**WORK TO BE COMPLETED**
Working from the entries below, give again each line from the first through the one containing "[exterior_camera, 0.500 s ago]", exactly and with nothing else.

**MATERIAL FOR THIS EXERCISE**
- - - -
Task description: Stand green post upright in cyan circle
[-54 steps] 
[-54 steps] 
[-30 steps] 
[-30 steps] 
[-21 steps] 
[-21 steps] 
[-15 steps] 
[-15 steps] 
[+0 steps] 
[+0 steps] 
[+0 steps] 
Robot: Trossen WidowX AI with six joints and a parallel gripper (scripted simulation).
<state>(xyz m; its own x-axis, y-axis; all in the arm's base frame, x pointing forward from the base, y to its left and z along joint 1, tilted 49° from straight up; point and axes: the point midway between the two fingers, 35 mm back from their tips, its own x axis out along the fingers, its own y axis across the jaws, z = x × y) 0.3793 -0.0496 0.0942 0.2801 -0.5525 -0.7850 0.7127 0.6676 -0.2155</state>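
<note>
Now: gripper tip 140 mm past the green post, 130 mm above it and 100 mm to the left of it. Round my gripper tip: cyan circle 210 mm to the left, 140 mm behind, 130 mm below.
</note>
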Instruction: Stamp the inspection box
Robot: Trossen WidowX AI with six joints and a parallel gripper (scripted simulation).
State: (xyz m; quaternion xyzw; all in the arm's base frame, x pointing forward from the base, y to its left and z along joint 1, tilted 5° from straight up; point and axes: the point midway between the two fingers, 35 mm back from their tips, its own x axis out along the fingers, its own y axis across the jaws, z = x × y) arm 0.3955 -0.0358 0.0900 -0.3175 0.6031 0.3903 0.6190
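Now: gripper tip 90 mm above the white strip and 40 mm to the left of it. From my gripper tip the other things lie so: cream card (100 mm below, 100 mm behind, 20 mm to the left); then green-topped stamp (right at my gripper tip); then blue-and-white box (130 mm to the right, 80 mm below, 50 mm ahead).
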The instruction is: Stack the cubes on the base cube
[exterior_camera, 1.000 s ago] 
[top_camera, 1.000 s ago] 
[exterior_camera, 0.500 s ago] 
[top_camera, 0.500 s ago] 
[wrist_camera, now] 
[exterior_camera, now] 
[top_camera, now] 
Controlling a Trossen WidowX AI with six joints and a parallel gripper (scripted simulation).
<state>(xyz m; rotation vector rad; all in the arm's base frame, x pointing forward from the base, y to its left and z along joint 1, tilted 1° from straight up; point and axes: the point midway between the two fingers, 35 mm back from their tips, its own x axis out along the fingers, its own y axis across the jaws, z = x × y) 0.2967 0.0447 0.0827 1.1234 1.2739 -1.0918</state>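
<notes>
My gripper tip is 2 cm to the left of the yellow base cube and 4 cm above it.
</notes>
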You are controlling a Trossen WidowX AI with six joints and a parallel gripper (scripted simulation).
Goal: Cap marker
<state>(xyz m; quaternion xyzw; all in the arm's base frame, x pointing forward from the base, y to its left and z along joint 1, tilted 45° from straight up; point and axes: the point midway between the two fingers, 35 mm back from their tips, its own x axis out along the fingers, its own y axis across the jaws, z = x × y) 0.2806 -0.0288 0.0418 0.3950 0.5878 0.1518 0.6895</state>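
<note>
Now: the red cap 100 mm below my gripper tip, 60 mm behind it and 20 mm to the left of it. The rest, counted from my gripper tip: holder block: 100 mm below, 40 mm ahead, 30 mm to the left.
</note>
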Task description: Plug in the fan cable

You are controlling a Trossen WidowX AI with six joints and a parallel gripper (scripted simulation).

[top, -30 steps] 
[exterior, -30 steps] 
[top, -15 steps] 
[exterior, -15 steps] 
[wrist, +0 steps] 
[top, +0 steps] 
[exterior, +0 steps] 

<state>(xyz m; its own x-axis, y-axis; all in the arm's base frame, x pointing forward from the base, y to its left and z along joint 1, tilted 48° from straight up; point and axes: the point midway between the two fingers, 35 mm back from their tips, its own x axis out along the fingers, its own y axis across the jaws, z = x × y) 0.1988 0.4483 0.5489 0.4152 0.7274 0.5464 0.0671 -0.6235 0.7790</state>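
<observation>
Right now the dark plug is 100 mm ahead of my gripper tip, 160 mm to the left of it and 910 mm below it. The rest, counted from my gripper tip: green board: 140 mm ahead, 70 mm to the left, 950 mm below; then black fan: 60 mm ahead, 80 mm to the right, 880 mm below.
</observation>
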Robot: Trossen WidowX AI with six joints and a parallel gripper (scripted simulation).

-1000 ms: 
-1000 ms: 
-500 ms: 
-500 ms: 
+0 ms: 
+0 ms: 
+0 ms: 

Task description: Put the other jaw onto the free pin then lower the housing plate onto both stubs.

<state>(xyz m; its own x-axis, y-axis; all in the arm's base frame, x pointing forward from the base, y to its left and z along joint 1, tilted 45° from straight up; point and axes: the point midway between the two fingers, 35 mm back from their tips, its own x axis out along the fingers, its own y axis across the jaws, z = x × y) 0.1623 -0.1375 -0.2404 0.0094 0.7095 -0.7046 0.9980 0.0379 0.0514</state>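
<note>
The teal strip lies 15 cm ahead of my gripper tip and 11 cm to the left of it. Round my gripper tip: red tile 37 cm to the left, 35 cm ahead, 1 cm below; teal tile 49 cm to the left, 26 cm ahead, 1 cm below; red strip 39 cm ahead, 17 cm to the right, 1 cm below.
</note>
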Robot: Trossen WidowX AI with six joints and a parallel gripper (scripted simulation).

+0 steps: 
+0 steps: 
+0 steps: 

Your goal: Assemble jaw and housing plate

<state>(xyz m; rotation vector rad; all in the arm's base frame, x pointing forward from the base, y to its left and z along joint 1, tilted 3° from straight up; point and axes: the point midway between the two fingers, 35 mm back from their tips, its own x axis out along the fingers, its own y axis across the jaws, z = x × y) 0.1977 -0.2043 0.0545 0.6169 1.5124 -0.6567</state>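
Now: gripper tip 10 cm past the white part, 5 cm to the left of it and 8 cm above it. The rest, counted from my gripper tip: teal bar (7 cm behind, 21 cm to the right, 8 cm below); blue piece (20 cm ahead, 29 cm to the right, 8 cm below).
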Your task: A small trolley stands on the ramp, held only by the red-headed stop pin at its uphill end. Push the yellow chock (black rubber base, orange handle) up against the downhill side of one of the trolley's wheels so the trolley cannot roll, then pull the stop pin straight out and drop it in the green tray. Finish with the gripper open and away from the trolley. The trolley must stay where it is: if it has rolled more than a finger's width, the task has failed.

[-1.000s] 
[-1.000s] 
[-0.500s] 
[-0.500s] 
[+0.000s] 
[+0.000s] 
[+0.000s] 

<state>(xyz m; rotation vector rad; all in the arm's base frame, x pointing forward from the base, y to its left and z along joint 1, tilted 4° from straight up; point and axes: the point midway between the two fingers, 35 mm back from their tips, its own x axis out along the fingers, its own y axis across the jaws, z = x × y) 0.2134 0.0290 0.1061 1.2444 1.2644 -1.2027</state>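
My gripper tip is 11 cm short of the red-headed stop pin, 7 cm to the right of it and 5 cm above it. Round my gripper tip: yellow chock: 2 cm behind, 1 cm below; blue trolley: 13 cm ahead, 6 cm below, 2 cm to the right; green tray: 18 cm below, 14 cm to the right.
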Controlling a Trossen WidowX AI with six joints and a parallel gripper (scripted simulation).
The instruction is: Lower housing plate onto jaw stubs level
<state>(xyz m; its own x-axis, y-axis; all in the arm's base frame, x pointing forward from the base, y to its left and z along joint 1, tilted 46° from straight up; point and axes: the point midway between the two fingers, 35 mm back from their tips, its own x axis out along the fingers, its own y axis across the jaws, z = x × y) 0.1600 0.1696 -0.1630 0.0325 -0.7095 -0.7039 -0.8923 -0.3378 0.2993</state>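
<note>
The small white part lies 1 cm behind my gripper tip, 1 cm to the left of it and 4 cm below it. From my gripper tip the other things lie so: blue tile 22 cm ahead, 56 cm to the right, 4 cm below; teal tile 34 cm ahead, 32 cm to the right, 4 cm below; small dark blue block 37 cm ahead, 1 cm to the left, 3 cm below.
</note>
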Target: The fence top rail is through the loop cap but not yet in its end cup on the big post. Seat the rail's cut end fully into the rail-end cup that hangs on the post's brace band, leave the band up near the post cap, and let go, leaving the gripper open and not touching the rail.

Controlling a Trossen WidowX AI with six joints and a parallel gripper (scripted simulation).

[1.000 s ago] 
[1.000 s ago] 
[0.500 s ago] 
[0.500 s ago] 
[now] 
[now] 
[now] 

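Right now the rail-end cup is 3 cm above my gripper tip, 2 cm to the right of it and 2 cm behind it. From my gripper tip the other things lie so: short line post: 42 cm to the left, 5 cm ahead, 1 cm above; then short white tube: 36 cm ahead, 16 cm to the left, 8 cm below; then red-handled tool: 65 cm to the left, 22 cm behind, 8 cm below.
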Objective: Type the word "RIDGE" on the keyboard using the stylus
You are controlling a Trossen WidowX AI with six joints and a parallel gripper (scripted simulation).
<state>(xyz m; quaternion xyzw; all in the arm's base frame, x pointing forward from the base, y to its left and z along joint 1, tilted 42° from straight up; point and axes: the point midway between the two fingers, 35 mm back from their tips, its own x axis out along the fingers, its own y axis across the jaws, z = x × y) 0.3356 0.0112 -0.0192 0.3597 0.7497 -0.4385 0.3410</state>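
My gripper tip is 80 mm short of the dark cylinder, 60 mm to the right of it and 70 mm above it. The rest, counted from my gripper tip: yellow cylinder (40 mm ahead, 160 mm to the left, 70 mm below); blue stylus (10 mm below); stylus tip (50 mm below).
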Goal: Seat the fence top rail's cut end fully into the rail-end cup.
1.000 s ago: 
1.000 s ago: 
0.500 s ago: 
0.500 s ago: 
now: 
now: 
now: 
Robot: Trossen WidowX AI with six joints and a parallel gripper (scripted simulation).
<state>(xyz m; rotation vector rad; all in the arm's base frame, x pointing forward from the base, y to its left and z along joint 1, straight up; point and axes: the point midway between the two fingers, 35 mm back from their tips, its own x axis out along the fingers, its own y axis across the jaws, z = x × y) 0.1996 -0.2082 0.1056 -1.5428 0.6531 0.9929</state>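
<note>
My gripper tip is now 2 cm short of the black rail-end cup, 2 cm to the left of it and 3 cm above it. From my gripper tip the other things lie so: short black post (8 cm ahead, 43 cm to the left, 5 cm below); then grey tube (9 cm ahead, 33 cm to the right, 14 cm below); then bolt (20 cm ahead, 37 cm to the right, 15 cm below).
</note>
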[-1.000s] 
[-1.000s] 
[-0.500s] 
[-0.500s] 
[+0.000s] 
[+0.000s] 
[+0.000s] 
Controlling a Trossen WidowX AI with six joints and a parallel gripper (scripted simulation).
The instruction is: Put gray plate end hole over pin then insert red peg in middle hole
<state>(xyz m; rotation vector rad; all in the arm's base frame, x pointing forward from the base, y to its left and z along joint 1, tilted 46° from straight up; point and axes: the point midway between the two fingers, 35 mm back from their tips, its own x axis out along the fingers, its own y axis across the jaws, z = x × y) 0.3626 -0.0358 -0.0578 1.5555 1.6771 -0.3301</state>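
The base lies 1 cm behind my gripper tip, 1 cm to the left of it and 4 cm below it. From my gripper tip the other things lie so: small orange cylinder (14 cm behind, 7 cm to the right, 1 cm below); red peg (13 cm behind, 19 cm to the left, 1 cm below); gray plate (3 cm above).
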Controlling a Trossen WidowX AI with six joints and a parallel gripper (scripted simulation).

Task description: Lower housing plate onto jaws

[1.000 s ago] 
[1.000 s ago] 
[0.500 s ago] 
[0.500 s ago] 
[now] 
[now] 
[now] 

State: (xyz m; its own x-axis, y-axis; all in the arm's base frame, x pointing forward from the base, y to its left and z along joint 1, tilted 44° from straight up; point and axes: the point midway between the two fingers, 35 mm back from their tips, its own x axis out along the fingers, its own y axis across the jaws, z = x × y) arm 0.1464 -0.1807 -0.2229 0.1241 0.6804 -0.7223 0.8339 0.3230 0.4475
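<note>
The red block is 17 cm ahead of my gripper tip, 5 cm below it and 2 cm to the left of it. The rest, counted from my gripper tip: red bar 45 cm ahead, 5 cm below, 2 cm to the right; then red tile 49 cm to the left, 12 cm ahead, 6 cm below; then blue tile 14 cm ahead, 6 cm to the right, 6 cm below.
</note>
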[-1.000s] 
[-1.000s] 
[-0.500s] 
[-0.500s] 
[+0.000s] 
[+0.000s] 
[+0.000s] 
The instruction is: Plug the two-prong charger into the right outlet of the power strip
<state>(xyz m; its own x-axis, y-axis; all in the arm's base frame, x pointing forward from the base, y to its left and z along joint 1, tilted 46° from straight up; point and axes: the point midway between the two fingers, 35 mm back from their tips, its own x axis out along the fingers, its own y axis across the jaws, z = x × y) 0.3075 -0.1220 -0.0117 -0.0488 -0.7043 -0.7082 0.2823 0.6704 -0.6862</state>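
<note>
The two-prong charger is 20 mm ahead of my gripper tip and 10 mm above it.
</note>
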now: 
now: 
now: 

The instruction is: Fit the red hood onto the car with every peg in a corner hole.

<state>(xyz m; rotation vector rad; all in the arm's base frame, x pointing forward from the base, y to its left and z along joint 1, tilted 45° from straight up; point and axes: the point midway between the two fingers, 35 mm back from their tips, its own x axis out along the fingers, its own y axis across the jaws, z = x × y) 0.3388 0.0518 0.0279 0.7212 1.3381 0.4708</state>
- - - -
**RESULT OF THIS EXERCISE**
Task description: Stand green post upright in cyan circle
[-54 steps] 
[-54 steps] 
[-30 steps] 
[-30 steps] 
[-21 steps] 
[-21 steps] 
[-15 steps] 
[-15 steps] 
[+0 steps] 
[+0 steps] 
[+0 steps] 
Robot: Trossen WidowX AI with six joints and a parallel gripper (scripted simulation).
<state>(xyz m; its own x-axis, y-axis; all in the arm's base frame, x pointing forward from the base, y to its left and z along joint 1, tilted 49° from straight up; point and axes: the point midway between the two fingers, 35 mm back from their tips, its own x axis out along the fingers, its own y axis across the jaws, z = x × y) 0.3793 -0.0496 0.0942 0.2801 -0.5525 -0.7850 0.7127 0.6676 -0.2155</state>
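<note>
Now: gripper tip 140 mm past the green post, 130 mm above it and 100 mm to the left of it. Round my gripper tip: cyan circle 210 mm to the left, 140 mm behind, 130 mm below.
</note>
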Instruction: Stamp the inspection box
Robot: Trossen WidowX AI with six joints and a parallel gripper (scripted simulation).
State: (xyz m; quaternion xyzw; all in the arm's base frame, x pointing forward from the base, y to its left and z along joint 1, tilted 5° from straight up; point and axes: the point midway between the two fingers, 35 mm back from their tips, its own x axis out along the fingers, its own y axis across the jaws, z = x × y) arm 0.3955 -0.0358 0.0900 -0.3175 0.6031 0.3903 0.6190
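Now: gripper tip 90 mm above the white strip and 40 mm to the left of it. From my gripper tip the other things lie so: cream card (100 mm below, 100 mm behind, 20 mm to the left); then green-topped stamp (right at my gripper tip); then blue-and-white box (130 mm to the right, 80 mm below, 50 mm ahead).
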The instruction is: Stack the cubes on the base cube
[exterior_camera, 1.000 s ago] 
[top_camera, 1.000 s ago] 
[exterior_camera, 0.500 s ago] 

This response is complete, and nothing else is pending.